Start of Block

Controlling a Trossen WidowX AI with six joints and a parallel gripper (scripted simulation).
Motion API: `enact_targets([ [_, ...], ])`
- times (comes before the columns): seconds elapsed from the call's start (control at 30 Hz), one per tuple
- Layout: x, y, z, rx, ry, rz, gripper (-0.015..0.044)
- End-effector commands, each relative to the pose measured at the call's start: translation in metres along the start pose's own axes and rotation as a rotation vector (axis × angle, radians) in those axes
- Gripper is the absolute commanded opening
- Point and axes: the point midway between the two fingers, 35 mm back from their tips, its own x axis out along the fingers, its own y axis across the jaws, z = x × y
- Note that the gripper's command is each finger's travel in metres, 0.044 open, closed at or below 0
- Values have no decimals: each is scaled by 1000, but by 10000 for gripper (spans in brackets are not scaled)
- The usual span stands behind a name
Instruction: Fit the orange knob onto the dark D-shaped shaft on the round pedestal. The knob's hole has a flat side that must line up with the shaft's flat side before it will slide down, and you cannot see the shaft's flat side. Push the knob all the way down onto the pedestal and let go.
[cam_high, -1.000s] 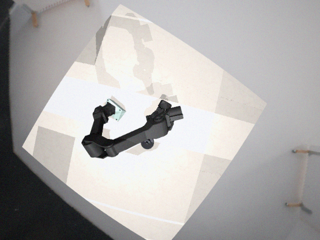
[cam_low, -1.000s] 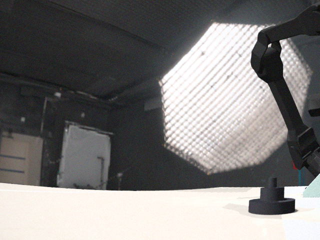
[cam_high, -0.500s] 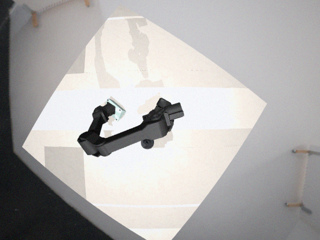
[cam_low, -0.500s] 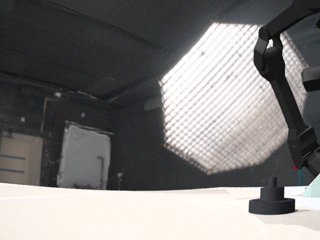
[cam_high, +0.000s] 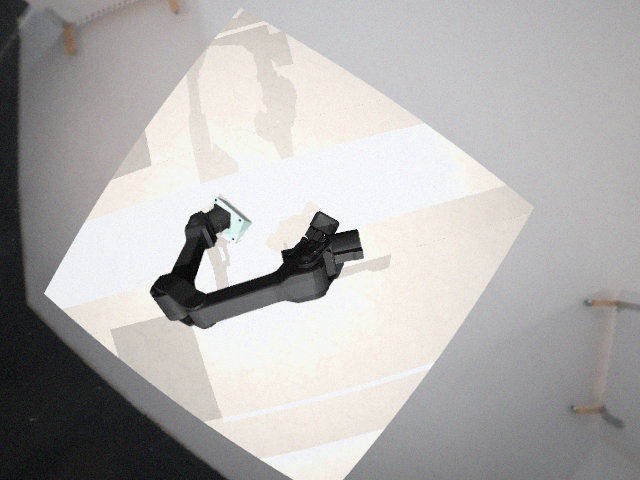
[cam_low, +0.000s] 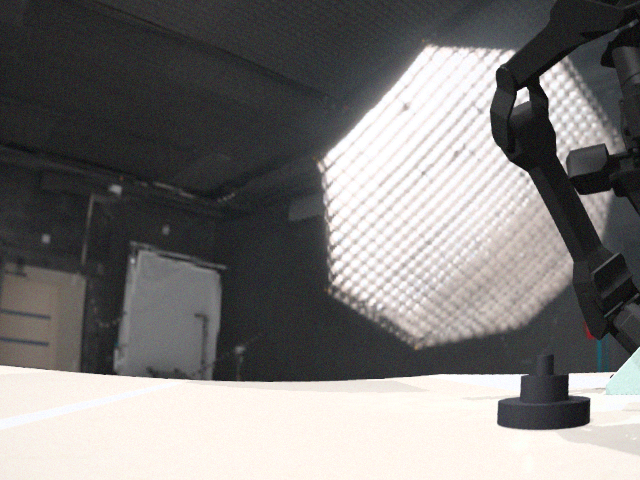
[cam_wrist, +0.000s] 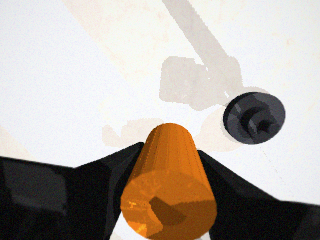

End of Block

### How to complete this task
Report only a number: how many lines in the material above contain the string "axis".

### Response box
2